Só faltava a gota d’água. E ela se chama Catar. A Fifa, o órgão máximo do futebol mundial, está ameaçada de morrer afogada num mar de lama. Há poucos dias da cerimônia de abertura da Copa no Brasil, o Sunday Times inglês lançou uma verdadeira “bomba” acusando o antigo presidente catariano da Confederação Asiática e vice-presidente da FIFA, de ter comprado o voto de uma boa parte do Comitê Executivo para atribuir ao Catar a organização da Copa de 2022.

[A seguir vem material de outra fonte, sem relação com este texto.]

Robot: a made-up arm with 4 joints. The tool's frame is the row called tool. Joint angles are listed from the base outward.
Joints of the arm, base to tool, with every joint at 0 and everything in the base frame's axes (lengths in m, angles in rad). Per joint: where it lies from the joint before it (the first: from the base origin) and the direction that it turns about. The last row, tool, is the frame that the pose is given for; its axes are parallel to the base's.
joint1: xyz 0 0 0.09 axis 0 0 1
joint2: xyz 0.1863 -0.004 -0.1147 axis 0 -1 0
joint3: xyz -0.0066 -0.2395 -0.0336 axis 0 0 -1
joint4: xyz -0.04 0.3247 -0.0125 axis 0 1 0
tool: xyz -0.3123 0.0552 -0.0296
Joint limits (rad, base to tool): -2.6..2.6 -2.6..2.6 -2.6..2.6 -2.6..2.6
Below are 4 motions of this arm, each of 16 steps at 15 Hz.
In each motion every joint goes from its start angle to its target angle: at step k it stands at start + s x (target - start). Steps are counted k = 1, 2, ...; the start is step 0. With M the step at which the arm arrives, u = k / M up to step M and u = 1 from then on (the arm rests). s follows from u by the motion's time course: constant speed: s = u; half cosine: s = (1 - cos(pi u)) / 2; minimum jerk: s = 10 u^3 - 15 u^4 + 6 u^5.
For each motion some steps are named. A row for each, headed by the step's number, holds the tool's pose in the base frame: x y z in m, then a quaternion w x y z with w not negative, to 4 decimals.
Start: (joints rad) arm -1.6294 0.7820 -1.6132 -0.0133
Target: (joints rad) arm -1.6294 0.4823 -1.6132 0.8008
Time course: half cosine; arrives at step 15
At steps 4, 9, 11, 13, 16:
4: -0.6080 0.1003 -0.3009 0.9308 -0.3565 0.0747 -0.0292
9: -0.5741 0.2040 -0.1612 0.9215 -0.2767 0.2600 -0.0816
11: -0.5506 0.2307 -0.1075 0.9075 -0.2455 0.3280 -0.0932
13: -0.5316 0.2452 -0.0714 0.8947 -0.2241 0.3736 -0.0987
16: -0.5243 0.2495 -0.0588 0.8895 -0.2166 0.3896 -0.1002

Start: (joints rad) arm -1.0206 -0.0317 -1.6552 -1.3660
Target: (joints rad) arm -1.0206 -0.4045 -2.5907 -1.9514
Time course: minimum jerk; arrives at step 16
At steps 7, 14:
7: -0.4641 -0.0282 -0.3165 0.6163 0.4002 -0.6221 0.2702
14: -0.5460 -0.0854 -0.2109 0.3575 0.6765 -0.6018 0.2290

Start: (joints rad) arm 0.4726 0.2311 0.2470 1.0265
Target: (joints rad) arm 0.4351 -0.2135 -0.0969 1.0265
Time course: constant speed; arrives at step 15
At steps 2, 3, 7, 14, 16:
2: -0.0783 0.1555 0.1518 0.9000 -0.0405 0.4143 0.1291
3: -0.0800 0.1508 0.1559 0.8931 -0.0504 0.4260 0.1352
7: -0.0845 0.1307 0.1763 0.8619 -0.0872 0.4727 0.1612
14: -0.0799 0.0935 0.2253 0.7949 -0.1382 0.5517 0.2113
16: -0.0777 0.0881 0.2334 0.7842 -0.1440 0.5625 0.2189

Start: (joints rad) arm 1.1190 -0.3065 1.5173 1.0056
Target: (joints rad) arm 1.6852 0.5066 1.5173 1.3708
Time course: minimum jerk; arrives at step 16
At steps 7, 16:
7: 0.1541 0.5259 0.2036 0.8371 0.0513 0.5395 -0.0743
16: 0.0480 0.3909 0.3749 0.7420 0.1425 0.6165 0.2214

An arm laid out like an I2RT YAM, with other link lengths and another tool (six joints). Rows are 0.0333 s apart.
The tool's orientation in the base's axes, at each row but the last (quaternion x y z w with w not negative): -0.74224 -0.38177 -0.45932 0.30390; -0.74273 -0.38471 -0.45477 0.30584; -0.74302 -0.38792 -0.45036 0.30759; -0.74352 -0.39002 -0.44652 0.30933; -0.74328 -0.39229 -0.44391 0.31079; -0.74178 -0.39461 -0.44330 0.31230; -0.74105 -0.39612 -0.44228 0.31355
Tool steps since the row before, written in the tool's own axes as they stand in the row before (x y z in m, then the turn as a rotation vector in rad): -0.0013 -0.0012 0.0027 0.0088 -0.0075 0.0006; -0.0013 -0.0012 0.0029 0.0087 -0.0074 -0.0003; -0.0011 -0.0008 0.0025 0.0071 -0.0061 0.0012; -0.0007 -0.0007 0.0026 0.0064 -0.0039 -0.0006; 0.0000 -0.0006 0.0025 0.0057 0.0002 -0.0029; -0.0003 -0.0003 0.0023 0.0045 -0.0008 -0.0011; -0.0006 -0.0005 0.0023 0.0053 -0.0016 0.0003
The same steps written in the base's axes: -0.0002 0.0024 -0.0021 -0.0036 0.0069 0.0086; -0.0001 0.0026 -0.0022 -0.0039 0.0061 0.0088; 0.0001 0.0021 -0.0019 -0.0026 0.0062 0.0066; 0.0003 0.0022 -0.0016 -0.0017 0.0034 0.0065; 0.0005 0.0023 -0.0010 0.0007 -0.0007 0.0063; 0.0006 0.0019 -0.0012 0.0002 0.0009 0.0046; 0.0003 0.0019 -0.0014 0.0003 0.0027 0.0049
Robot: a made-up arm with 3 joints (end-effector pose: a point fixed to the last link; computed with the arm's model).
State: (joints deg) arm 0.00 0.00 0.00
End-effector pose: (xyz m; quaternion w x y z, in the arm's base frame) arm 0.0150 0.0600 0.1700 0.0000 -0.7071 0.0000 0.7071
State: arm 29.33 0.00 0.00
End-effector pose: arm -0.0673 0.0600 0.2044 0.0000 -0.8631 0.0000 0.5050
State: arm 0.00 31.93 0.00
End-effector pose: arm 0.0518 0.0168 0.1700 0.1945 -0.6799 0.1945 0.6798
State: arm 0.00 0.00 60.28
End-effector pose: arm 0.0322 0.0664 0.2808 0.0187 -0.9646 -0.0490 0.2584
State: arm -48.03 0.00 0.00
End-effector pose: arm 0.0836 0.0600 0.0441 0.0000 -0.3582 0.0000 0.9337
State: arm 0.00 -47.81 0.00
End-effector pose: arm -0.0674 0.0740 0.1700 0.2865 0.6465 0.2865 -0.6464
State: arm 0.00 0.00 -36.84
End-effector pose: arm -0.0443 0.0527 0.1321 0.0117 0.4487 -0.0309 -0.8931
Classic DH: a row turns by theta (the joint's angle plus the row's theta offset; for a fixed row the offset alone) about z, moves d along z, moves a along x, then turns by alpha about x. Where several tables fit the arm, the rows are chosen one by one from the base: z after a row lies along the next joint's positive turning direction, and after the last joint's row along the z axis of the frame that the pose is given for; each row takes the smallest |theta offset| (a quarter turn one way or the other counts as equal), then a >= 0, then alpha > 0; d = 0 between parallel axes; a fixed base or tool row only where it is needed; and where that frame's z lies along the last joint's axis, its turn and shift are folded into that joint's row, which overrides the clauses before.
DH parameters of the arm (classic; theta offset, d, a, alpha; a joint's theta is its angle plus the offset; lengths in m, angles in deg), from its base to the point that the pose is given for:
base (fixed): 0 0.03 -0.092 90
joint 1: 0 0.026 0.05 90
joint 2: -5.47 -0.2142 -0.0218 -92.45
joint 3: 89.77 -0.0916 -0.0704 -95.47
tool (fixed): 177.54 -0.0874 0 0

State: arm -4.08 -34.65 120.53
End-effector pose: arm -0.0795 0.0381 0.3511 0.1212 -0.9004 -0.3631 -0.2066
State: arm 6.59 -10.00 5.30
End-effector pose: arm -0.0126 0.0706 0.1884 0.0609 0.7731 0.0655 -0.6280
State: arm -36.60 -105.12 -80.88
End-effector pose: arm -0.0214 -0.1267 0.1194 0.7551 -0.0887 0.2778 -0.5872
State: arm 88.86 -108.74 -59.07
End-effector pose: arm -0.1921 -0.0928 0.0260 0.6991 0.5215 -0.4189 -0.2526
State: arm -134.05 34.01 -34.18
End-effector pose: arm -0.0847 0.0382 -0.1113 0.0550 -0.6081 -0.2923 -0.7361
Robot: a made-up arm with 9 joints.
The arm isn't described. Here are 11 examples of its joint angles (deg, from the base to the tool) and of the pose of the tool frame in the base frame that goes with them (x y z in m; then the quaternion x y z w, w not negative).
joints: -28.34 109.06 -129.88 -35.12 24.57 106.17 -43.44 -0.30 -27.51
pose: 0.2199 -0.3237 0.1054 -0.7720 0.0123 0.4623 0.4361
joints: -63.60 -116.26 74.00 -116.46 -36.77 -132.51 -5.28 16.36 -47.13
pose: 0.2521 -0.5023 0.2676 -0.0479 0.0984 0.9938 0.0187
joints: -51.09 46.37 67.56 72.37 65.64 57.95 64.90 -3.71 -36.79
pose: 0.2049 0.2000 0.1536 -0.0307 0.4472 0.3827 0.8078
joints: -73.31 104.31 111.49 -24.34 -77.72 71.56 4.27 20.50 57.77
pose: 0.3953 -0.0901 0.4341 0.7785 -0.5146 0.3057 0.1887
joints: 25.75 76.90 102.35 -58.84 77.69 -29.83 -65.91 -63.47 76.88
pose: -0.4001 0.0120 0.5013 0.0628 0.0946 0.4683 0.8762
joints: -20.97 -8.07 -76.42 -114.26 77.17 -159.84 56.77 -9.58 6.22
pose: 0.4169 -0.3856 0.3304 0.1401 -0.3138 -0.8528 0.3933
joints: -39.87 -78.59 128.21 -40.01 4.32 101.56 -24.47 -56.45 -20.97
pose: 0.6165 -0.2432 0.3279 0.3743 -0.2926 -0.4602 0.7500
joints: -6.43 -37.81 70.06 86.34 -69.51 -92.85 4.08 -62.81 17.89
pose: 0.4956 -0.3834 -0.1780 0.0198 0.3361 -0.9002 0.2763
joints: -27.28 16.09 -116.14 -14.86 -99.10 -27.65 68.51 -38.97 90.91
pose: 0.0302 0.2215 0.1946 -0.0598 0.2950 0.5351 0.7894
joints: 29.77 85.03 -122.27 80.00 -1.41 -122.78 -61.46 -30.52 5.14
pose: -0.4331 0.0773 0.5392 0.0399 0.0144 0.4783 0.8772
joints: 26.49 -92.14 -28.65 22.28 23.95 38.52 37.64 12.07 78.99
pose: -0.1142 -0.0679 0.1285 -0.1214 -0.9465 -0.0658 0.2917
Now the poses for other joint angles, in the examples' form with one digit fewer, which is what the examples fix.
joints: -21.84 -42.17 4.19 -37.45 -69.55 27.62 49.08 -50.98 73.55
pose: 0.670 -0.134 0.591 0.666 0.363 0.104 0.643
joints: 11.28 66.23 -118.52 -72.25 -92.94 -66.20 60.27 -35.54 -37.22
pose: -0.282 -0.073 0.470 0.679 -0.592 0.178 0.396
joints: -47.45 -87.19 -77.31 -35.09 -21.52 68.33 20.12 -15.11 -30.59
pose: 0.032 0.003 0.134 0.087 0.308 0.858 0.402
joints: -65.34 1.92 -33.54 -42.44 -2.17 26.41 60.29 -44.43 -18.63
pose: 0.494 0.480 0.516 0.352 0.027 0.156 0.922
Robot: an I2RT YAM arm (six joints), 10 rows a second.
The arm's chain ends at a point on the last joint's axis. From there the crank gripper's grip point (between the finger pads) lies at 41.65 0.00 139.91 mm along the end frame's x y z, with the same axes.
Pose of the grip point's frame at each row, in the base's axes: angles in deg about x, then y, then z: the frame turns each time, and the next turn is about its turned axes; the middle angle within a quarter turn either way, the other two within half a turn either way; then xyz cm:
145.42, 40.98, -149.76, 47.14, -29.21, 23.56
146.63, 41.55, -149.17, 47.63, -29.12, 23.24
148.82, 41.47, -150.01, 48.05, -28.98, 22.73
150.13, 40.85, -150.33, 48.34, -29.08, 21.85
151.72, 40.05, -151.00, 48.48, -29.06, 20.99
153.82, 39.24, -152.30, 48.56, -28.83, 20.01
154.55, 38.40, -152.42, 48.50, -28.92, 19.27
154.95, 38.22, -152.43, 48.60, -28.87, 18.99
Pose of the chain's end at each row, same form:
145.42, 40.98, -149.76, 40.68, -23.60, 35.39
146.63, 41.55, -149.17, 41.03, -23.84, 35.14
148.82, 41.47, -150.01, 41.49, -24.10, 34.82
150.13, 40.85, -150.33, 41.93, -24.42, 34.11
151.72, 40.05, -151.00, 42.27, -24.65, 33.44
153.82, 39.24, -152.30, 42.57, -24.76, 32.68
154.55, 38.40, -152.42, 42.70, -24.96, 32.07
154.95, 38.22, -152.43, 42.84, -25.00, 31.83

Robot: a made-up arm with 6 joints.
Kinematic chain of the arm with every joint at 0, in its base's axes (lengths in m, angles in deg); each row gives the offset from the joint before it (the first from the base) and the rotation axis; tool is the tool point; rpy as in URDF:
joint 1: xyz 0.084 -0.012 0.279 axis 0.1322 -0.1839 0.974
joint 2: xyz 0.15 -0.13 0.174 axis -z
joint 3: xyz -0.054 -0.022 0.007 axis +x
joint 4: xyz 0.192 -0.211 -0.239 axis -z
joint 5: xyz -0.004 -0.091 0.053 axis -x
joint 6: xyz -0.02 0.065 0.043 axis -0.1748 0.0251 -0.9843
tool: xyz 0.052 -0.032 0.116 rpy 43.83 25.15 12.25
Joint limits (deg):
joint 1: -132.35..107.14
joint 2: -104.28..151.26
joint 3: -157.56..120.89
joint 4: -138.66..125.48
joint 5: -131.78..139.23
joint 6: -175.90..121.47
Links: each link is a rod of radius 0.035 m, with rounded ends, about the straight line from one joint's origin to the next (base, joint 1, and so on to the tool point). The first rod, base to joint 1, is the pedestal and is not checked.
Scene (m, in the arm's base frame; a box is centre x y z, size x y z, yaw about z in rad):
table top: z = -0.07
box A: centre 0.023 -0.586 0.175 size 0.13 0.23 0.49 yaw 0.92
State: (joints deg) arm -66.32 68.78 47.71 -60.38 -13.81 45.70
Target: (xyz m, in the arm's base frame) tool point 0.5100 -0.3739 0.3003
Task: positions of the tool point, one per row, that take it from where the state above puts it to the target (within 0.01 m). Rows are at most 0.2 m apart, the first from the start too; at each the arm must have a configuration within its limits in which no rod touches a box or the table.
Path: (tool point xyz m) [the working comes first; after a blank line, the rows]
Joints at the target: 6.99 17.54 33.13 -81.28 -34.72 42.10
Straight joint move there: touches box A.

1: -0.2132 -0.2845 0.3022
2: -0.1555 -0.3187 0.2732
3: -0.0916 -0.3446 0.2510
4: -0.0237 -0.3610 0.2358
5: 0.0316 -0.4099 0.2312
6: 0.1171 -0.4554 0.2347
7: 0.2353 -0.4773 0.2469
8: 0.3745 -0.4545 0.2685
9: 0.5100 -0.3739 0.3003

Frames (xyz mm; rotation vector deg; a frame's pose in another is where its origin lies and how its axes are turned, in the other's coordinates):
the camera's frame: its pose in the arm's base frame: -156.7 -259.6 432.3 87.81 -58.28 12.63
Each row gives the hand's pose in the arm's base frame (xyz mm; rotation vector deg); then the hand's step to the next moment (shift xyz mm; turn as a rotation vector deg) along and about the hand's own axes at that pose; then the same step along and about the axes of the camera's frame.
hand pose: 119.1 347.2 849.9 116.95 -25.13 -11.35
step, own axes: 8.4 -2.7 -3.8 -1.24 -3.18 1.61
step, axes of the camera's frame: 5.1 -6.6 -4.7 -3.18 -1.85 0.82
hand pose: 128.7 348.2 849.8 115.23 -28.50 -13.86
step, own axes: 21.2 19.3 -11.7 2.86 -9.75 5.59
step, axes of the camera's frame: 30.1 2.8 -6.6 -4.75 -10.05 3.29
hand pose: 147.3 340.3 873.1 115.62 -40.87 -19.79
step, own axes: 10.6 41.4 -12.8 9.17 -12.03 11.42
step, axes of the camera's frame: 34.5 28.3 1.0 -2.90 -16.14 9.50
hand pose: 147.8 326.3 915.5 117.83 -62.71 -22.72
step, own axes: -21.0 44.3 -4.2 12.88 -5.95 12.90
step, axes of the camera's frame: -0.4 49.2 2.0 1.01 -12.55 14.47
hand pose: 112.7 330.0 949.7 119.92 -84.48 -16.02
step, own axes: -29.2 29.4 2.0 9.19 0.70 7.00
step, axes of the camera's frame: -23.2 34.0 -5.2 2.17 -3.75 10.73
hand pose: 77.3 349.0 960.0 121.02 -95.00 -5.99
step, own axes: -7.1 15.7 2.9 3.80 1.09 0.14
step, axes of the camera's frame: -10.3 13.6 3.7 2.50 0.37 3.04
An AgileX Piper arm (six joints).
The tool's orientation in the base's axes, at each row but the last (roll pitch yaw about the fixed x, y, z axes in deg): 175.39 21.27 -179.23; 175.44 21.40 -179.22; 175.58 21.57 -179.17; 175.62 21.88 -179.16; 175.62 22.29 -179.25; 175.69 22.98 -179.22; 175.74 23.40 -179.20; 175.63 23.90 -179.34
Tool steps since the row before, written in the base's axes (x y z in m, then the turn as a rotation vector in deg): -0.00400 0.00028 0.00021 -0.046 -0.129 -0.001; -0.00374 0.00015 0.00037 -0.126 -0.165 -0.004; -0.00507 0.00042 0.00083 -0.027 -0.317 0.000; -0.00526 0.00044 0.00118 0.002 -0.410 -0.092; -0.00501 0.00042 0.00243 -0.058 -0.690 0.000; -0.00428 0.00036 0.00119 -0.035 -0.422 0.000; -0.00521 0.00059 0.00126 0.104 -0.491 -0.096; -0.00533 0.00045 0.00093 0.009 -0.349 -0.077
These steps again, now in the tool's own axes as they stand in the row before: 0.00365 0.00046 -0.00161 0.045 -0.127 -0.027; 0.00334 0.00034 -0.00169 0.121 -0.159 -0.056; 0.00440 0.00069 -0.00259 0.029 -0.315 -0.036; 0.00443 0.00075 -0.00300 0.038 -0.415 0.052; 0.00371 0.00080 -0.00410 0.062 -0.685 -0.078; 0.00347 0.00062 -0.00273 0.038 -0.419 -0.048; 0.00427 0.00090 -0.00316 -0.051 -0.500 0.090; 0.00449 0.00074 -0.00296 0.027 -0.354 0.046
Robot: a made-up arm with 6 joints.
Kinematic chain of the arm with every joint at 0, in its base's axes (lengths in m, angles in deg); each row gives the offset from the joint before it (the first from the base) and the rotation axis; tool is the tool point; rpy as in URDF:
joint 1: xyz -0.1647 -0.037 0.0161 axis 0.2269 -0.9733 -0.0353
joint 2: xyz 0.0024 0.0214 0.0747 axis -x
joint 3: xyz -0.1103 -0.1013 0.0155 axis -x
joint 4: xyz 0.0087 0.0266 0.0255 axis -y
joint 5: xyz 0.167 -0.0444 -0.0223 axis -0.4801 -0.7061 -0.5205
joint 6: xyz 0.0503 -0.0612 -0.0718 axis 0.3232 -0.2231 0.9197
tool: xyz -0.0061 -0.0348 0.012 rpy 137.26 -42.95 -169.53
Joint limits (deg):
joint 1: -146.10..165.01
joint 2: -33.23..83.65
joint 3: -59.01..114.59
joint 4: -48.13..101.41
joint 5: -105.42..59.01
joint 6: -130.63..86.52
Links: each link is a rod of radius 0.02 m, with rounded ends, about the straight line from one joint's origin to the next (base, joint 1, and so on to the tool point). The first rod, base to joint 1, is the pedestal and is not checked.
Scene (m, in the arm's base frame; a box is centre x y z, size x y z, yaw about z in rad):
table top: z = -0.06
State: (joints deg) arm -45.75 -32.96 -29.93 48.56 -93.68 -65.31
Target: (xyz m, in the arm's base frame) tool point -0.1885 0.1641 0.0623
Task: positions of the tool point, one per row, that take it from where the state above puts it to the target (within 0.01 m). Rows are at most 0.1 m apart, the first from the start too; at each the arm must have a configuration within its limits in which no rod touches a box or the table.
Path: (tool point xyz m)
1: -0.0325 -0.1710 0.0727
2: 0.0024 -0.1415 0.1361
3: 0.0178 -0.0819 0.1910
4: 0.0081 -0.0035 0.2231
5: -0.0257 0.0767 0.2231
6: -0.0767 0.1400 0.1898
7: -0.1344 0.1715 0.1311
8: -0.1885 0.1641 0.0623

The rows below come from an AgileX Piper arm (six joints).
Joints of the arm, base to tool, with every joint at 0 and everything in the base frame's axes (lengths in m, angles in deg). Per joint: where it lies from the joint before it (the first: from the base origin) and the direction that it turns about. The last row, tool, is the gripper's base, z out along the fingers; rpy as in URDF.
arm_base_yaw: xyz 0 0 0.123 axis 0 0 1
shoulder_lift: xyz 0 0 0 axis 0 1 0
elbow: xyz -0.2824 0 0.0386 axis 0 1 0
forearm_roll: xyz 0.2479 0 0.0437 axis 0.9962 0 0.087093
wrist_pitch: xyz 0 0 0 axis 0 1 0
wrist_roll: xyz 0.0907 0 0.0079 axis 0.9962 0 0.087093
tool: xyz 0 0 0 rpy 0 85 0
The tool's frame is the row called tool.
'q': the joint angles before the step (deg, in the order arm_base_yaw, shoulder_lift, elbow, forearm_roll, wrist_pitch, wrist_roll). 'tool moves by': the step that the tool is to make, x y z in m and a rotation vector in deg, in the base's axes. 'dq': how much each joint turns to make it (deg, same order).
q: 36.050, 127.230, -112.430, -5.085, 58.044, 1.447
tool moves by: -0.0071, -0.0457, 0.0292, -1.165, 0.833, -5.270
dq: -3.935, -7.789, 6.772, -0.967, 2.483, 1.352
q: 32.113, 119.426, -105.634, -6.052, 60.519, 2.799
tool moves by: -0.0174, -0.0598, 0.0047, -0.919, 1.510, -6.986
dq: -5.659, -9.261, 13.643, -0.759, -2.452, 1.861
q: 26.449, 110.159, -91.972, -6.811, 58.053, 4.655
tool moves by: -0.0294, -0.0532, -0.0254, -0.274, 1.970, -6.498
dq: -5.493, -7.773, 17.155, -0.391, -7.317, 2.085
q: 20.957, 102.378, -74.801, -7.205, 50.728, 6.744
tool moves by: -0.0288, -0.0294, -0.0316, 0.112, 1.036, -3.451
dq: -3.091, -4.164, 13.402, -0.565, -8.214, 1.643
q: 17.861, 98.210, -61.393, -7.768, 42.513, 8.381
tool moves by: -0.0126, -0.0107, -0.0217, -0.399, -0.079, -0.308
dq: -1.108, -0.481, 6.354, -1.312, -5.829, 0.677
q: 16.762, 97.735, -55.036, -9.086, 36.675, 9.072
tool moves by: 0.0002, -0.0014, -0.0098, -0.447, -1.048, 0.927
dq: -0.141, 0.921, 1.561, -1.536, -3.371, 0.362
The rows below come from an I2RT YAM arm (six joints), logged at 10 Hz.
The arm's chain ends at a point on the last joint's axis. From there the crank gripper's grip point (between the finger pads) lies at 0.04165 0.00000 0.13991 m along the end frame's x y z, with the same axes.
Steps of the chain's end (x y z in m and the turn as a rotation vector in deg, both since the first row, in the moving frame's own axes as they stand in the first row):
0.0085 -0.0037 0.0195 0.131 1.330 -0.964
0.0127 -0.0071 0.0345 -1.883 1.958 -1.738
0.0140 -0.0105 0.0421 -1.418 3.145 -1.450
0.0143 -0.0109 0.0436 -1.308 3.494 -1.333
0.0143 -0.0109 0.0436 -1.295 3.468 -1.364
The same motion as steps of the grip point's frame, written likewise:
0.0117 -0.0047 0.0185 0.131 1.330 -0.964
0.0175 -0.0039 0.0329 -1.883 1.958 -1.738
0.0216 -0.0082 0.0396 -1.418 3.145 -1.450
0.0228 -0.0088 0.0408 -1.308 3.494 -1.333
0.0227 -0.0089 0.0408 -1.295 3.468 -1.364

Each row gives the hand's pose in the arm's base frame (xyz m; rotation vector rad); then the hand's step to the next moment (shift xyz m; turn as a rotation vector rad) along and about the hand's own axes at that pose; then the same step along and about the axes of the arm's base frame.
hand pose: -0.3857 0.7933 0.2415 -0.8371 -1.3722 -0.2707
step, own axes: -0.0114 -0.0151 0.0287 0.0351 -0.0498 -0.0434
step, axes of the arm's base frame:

E a compra dos votos não foi nada barato: 5 milhões de dólares em propinas. Na época, em 2010, o próprio presidente da organização, Joseph Blatter, havia declarado que dar esse presente para o Catar havia sido um “erro” e que as “pressões políticas”, da França e da Alemanha a favor dos catarianos haviam sido mais do que pesadas. E muita gente já havia achado estranho entregar a organização da Copa para um pequeno emirado do Golfo sem nenhuma tradição futebolística e onde os times terão que jogar numa temperatura de 50 graus à sombra. A coisa era tão absurda que o Catar prometeu construir arenas com ar condicionado no campo. Uma solução maluca que já desmoronou e que obrigou a Fifa a pensar em realizar a Copa no inverno europeu, no mês de dezembro. É areia demais, até para o caminhaozão da Fifa. Foi aberto um inquérito e começa a pressão para votar tudo de novo.
Esse último episódio na história dos escândalos de corrupção da Fifa é só mais um sinal alarmante da degenerescência da organização do futebol mundial. Até os anos 1970, o futebol internacional era um esporte lindo, um jogo de grandes times nacionais sem floreios. Hoje virou uma máquina caça-níqueis, uma potência mundial mobilizando bilhões de dólares, acima de qualquer controle. Quase um Estado à parte frente aos Estados nacionais, com suas regras próprias, suas exigências cada vez mais exorbitantes, seus contratos de publicidade e audiovisuais mirabolantes.
Foi o brasileiro João Havelange, presidente da Fifa durante 24 anos, que transformou o jogo num verdadeiro negócio da China. Foi ele que abriu as portas para as federações do mundo inteiro, transformando o jogo em esporte mundial e dobrando o número de participantes nas Copas do mundo. Foi ele também que inventou várias copas e torneios e abriu o caminho para os contratos milionários com as televisões do mundo. Com ele o jogo virou sobretudo um espetáculo – e cada vez mais caro.
Todos os países que organizaram uma Copa do mundo nas últimas décadas tiveram problemas de corrupção, de pressão política e de orçamentos estourados. Sediar a Copa é visto agora como um negócio bilionário para poucos e como um instrumento de orgulho e propaganda nacional para os governantes de turno. Rios de dinheiro são gastos com a desculpa esfarrapada de que as infra-estruturas criadas para o certame vão beneficiar o país e as populações locais. Na maioria dos casos isso foi sempre um ledo engano. O craques viraram estrelas milionárias de um espetáculo mundial e a maioria dos jogadores selecionados nos escretes nacionais jogam no exterior.
Os interesses financeiros no futebol são hoje tão impressionantes que conquistar o direito de organizar uma Copa virou uma guerra de foice no escuro. E a corrupção acaba correndo solta com a multiplicação de federações de países pobres e dirigentes escolhidos por clientelismo, todos ávidos de levar o “seu”.
Apesar da paixão que o planeta ainda tem pelo futebol e pelo talento de suas estrelas, fica cada vez mais difícil engolir toda a podridão que vem junto com a organização das Copas, com as suspeitas de jogos comprados de antemão e de árbitros corruptos. Até o Brasil está começando a manifestar e denunciar os desmandos e escândalos financeiros da Copa. Se a “pátria de chuteiras” está perdendo a fé no jogo é que a coisa vai muito mal. O caso do Catar estourou a boca do balão. Se o país perder o direito de organizar a Copa de 2022, isso significa que toda a estrutura de governo da Fifa vai ter que ser mudada. Vai sobrar cartão vermelho para muita gente.